Copy the records below in full, keeping each word as it is but omitting the pictures.

(Extracted data begins)

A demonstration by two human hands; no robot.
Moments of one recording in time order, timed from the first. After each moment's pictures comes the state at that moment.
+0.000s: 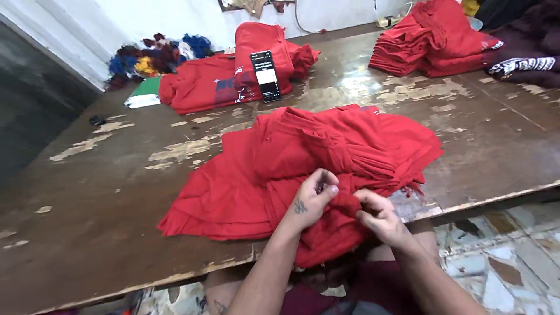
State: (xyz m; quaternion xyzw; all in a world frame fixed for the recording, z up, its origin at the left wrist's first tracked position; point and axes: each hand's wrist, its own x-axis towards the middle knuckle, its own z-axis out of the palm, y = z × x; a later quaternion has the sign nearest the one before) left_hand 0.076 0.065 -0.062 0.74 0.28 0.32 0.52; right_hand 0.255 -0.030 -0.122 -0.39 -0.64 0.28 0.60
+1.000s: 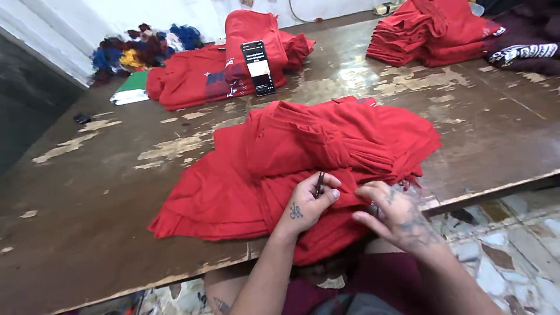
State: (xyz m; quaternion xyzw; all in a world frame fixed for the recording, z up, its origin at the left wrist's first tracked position) left_hand 0.077 0.061 -0.075 0.71 0.24 0.33 0.57; right_hand 0.272 -0.054 -0.089 -0.57 -0.73 0.01 0.37
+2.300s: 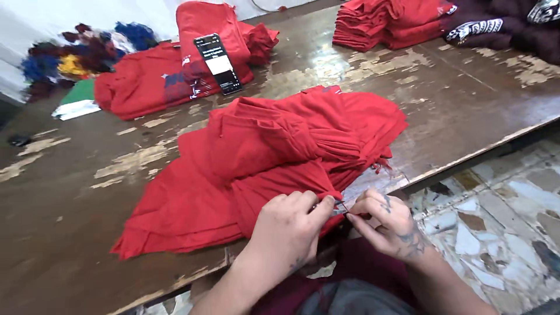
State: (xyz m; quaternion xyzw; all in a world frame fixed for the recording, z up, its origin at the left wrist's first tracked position) left_hand 0.074 0.019 -0.035 0.97 0.14 0.20 0.01; right_hand 0.272 -0.089 -0.098 -0.52 -0.70 -0.01 0.49
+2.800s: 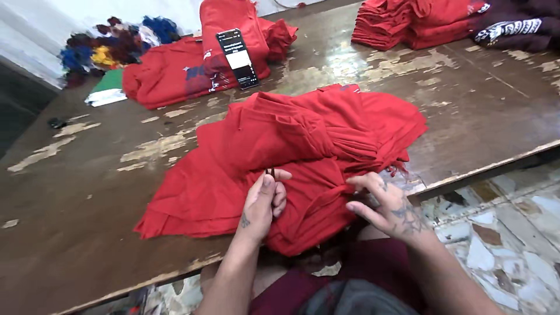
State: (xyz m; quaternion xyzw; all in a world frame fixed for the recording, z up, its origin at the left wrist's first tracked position) left_hand 0.034 0.057 -0.073 0.62 0.30 0.37 0.62; right_hand 0.278 -0.059 -0.106 -0.57 -0.70 0.06 0.43
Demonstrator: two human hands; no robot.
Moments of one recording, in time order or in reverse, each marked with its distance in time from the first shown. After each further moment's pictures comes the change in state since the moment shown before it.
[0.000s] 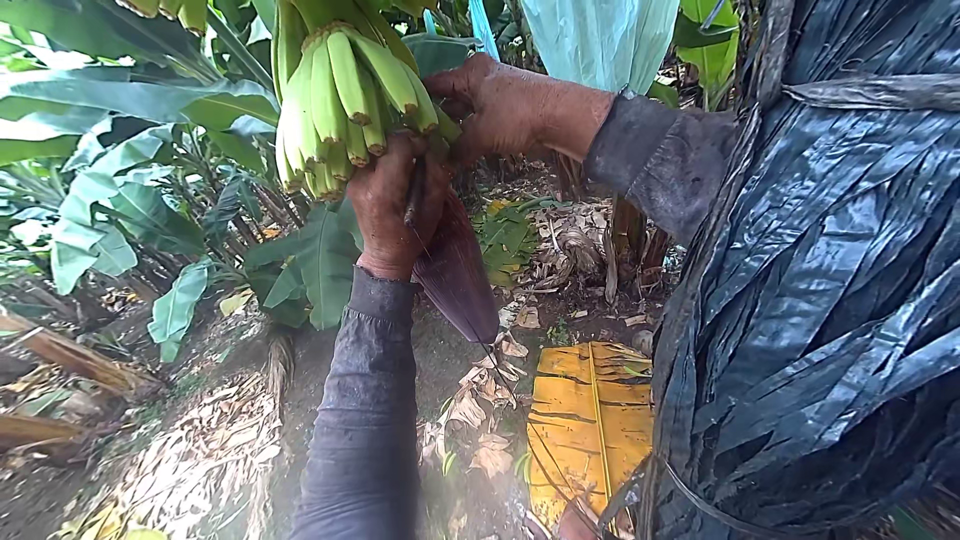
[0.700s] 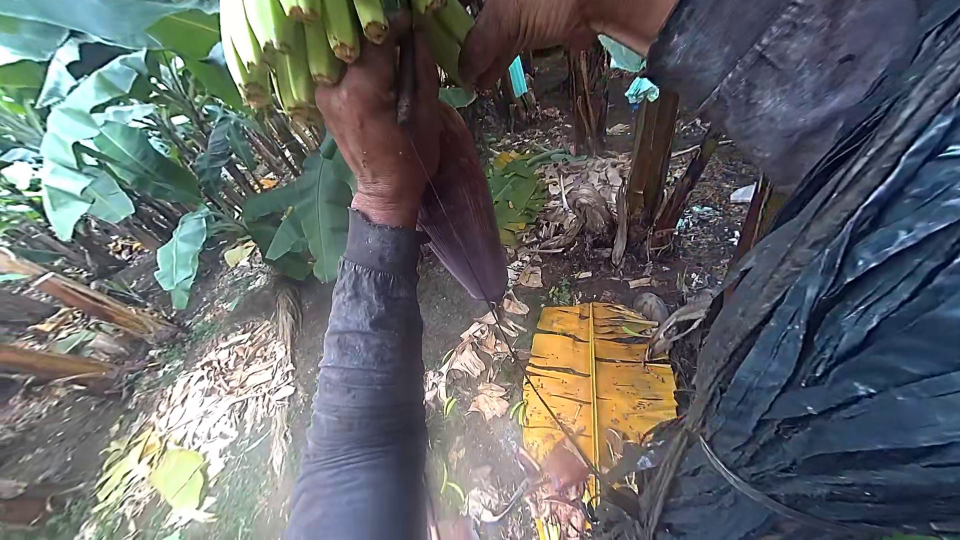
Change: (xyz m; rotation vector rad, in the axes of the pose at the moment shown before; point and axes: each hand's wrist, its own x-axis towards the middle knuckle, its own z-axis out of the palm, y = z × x) left_hand 0.001 0.000 0.004 0.229 0.046 -0.165; right_hand 0.070 0.078 0.000 0.213 -0.176 0.047
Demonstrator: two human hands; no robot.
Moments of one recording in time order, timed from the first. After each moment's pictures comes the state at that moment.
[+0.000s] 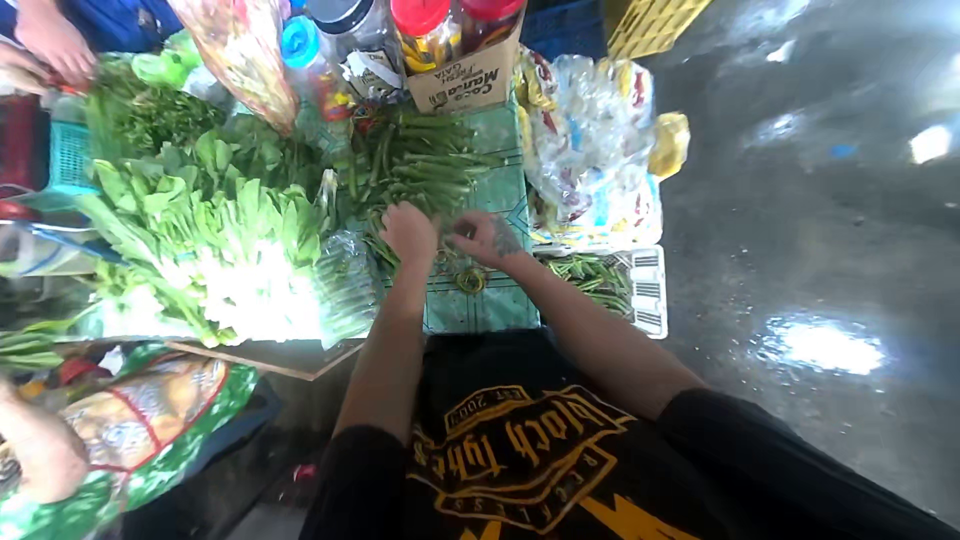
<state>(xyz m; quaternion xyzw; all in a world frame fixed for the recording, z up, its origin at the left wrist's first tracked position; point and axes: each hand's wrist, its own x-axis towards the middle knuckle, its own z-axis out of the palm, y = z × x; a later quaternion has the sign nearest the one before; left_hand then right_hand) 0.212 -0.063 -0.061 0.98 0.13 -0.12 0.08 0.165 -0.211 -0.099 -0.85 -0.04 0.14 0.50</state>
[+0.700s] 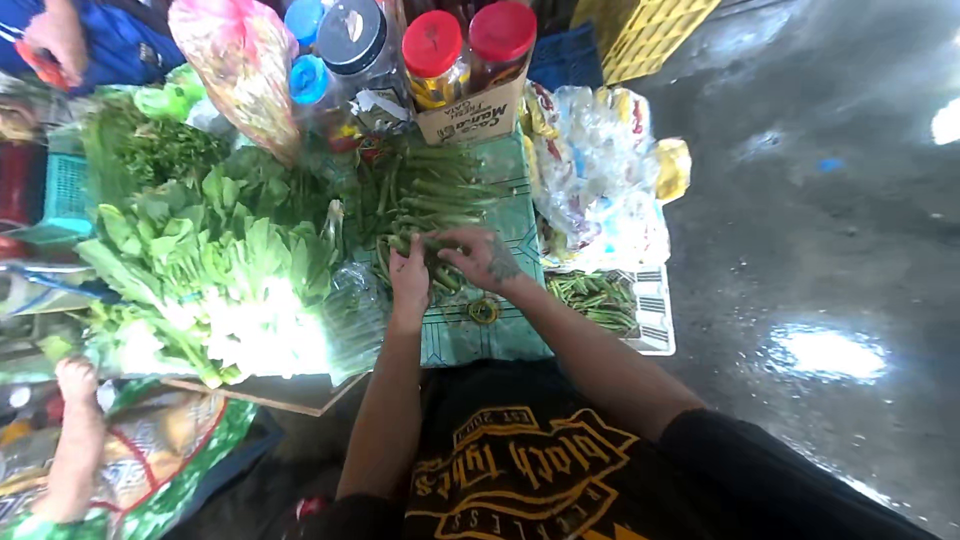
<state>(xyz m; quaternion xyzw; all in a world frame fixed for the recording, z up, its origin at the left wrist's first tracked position) 0.191 -0.027 -0.053 0.63 0.18 -0.09 0.75 0.192 -0.184 -0.069 -0.85 -0.08 0.01 0.51</state>
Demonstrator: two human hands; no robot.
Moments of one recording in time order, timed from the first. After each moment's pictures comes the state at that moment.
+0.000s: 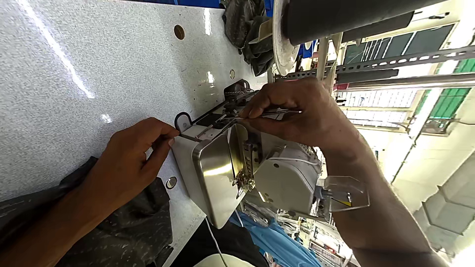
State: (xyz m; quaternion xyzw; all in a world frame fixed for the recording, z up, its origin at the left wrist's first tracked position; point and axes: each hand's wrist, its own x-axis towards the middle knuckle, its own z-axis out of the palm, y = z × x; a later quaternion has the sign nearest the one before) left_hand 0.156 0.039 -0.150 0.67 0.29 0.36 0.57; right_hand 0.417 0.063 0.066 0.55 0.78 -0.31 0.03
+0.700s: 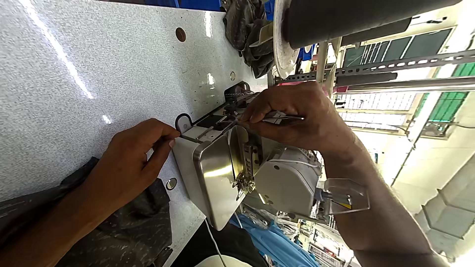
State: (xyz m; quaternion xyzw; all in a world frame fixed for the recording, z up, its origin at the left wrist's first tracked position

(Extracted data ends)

### Completed task:
A demonstration by two human hands; no robot.
Moments of one recording in time order, timed from the first. After each moment's pictures comes the state at that moment.
+0.000s: 
State: (xyz m; quaternion xyzw; all in a world frame fixed for the recording, z up, its origin at the left wrist's first tracked position; point and axes: each hand's wrist, its own x-axis towards the middle knuckle, its own z-axis out of the palm, y = z × x; a later quaternion has the sign nearest the one before) left_hand 0.076 0.065 -0.062 0.74 0.28 0.32 0.52; right_hand 0.255 -0.030 -0.122 -0.39 -0.64 0.28 0.60
+1.000s: 
State: (xyz m; quaternion xyzw; all in a world frame fixed for the recording, z up, its origin at the left wrist's first tracked position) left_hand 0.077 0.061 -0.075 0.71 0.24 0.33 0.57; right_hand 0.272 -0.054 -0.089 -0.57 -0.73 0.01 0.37
+2.300s: 
State: (xyz m; quaternion xyzw; all in a world frame fixed for the recording, z up, its origin at the left wrist's first tracked position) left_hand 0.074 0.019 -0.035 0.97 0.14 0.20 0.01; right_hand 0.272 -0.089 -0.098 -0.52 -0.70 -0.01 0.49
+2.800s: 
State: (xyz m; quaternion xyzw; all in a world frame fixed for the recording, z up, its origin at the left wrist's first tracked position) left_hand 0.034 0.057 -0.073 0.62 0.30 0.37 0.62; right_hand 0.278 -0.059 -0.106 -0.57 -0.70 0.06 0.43
Demonstrator: two human hands; no robot.
Moments of one recording, in time order or in reverse, each marked with its distance in time from the first shown. After each further moment's pictures comes the change in state since the moment shown before it.
[0.000s] 
[0.700s] 
Change: (xyz m; rotation vector rad, in the axes of the pose at the moment shown before; point and axes: each hand's wrist, its own x-axis towards the middle knuckle, its own z-axis out of the palm, y = z × x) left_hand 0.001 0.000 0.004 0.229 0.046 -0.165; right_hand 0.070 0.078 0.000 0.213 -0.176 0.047
Demonstrator: two human hands; no robot.
Moments of one recording in time order, timed from the first. After each moment's pictures comes the state at that moment.
[+0.000s] 
<state>(xyz m; quaternion xyzw; all in a world frame fixed for the recording, z up, its origin at the left wrist's first tracked position; point and axes: each hand's wrist, its own x-axis towards the middle knuckle, its own z-axis out of the palm, y = z × x; a later quaternion has the sign nearest the one before; left_hand then right_hand) 0.212 -0.063 -0.061 0.98 0.13 -0.12 0.08 0.165 -0.211 -0.099 -0.85 -0.04 0.14 0.50</state>
[+0.700s] 
<state>(xyz m; quaternion xyzw; all in a world frame fixed for the recording, z up, its origin at the left wrist's first tracked position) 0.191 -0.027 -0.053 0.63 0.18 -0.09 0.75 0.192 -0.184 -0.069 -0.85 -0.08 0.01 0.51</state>
Demonstrator: two human hands; no robot.
Moments of one recording in time order, timed from the first. After each moment's pictures comes the state at that moment.
+0.000s: 
State: (xyz m; quaternion xyzw; all in a world frame fixed for the recording, z up, its origin at the left wrist's first tracked position; point and axes: each hand's wrist, its own x-axis towards the middle knuckle, its own z-axis out of the palm, y = z × x; a later quaternion has the sign nearest the one before) left_hand 0.156 0.039 -0.150 0.67 0.29 0.36 0.57; right_hand 0.417 0.063 0.066 0.55 0.78 -0.31 0.03
+0.700s: 
State: (xyz m; quaternion xyzw; all in a world frame fixed for the recording, z up, its origin at the left wrist's first tracked position

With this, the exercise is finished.